AIM OF THE TASK →
Your job with the data below: print everything from the line that holds "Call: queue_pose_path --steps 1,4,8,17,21" down to the line that holds "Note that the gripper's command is", ends included, exactly, and nothing else.

MATERIAL FOR THIS EXERCISE →
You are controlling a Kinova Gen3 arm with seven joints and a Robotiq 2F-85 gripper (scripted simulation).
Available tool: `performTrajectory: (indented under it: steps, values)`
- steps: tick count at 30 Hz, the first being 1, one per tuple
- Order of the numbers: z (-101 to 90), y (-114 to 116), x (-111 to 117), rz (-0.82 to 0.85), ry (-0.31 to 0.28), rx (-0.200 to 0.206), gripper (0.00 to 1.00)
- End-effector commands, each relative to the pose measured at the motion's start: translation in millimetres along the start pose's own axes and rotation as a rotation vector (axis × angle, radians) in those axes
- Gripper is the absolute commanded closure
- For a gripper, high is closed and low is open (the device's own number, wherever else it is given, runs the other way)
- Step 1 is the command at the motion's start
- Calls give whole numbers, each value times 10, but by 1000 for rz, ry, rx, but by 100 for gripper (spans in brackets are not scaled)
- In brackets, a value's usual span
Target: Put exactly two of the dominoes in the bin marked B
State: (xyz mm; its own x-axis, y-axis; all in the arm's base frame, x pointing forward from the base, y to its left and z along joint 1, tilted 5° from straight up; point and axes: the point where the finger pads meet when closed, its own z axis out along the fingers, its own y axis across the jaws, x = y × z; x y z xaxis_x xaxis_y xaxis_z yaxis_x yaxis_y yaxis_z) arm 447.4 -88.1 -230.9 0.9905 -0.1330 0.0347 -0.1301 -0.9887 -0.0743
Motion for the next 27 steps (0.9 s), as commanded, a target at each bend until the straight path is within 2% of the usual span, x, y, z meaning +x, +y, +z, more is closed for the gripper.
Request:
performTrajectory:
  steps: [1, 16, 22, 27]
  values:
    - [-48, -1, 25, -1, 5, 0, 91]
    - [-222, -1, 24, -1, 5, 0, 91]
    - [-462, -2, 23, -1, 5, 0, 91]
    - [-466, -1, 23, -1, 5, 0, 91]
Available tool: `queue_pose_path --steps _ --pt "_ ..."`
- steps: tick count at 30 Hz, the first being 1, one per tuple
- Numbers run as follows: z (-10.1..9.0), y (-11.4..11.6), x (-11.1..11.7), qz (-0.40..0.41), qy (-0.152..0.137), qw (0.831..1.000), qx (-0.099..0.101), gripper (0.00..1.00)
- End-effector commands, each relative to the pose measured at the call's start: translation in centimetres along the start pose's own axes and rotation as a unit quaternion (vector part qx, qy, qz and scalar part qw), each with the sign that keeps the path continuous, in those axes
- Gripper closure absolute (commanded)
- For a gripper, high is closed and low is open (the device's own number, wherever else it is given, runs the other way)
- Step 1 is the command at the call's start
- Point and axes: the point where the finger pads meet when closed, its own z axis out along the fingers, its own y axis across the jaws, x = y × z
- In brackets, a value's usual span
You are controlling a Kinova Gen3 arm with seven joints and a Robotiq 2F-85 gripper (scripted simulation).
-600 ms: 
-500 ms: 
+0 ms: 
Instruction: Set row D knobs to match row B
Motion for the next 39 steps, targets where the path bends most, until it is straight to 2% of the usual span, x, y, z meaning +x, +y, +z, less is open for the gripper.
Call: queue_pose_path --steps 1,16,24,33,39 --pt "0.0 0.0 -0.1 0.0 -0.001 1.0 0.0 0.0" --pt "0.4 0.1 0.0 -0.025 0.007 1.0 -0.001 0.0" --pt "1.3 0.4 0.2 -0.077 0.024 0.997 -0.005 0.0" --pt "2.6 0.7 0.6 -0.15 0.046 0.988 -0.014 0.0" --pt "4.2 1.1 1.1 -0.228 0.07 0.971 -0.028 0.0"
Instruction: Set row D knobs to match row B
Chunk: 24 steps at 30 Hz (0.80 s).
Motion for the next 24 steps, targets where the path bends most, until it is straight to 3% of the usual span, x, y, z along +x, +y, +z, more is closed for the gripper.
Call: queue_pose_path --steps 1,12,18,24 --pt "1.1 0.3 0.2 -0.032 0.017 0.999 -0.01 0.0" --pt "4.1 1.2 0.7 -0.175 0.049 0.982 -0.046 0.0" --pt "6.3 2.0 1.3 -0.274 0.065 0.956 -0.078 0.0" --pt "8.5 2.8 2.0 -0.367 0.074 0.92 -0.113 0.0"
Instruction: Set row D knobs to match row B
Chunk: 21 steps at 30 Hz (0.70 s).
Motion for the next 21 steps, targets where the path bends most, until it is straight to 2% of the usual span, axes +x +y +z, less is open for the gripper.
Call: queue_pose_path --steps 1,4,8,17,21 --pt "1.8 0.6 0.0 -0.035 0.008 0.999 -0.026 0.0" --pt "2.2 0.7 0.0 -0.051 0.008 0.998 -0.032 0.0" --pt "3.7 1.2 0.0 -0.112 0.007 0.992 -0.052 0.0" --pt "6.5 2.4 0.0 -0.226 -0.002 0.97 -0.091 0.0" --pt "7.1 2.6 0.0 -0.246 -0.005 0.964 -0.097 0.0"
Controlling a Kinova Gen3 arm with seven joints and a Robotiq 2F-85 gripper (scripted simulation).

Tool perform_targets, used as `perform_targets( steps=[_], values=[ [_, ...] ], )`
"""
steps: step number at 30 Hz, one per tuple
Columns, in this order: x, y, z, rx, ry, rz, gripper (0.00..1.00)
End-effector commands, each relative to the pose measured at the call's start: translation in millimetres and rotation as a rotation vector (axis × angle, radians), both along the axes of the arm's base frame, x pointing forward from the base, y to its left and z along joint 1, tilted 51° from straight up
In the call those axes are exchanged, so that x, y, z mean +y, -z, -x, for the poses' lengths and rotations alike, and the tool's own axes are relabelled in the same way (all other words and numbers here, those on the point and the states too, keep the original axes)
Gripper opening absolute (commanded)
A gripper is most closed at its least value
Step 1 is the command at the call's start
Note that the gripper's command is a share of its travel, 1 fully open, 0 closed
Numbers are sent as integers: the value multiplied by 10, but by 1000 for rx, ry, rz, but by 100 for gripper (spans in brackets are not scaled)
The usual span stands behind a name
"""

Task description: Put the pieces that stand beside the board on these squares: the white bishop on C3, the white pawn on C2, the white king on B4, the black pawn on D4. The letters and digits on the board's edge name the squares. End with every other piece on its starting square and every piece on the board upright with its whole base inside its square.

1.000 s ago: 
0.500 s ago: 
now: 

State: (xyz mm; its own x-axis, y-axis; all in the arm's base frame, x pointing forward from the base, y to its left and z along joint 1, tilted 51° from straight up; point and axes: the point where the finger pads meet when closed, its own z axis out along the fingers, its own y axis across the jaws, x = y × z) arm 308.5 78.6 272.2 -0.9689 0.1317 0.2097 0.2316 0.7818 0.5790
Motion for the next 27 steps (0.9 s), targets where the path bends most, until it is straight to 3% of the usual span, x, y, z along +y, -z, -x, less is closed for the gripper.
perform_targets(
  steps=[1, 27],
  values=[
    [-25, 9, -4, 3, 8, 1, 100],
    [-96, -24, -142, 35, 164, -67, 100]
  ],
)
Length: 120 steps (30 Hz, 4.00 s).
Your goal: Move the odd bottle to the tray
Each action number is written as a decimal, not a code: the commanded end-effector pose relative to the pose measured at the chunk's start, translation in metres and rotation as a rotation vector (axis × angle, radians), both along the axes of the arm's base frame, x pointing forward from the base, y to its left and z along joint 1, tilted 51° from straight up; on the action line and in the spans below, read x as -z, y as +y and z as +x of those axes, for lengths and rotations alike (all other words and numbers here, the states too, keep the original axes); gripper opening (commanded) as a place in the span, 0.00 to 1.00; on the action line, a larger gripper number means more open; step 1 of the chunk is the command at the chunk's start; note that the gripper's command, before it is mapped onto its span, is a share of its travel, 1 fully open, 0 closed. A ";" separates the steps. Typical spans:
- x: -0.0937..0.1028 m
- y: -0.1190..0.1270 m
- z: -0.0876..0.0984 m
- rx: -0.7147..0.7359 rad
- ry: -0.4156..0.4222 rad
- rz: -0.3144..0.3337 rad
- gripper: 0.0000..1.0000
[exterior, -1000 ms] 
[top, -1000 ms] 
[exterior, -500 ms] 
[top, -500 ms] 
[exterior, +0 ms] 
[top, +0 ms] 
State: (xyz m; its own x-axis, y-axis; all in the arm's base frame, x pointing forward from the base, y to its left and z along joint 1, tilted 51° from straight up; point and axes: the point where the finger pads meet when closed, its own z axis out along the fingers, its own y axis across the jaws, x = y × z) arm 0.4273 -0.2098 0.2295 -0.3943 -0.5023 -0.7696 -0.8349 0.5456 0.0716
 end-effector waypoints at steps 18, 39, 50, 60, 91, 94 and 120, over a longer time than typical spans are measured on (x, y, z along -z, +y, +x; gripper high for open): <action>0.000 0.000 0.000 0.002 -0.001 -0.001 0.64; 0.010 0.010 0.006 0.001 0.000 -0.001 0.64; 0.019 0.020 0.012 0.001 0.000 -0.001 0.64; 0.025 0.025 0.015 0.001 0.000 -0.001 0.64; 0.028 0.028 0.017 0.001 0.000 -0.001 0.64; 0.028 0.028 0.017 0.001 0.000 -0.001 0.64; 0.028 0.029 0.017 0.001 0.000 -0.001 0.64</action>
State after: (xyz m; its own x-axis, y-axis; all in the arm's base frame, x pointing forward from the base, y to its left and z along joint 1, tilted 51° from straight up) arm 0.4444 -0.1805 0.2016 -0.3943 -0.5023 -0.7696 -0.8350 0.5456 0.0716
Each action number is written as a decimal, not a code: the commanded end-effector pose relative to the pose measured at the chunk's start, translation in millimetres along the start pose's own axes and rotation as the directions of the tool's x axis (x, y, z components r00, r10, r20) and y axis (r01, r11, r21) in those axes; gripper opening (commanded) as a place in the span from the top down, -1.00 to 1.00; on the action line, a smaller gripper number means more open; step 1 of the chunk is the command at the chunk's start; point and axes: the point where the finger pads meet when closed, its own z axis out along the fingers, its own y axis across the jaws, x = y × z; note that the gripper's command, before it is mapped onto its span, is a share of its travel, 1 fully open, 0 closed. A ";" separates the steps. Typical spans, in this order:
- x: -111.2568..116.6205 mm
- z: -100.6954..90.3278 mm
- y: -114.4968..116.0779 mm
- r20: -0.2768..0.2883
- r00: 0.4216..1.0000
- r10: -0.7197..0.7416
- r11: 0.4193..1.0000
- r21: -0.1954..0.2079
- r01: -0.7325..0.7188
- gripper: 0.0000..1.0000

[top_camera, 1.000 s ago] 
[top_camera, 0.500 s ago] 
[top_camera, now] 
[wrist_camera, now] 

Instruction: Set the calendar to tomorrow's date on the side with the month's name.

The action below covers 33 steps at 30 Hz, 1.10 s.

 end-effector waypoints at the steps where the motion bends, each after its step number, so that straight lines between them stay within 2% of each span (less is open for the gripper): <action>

THE ANSWER →
Call: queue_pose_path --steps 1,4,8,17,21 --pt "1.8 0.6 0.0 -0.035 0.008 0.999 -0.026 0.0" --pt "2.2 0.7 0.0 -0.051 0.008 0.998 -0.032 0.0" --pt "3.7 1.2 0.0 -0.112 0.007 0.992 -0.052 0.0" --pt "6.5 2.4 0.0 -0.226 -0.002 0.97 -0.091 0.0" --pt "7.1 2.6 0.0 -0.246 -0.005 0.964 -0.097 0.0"
Controlling a Kinova Gen3 arm with seven joints and a Robotiq 2F-85 gripper (scripted simulation).

Tool perform_targets, used as `perform_targets( steps=[_], values=[ [_, ...] ], )`
"""
steps: step number at 30 Hz, one per tuple
Columns, in this order: x, y, z, rx, ry, rz, gripper (0.00..1.00)
End-effector commands, each relative to the pose measured at the call's start: translation in millimetres and rotation as a rotation vector (axis × angle, radians), both along the axes of the arm's base frame, x pointing forward from the base, y to its left and z along joint 1, tilted 51° from straight up
In the call those axes are exchanged, so that x, y, z mean +y, -z, -x, for the poses' lengths and rotations alike, and the tool's own axes are relabelled in the same way (all other words and numbers here, those on the point and the states too, keep the original axes)
Gripper opening absolute (commanded)
A gripper is most closed at its least value
Step 1 is the command at the call's start
Note that the gripper's command is a share of its travel, 1 fully open, 0 closed

The full answer has now been given.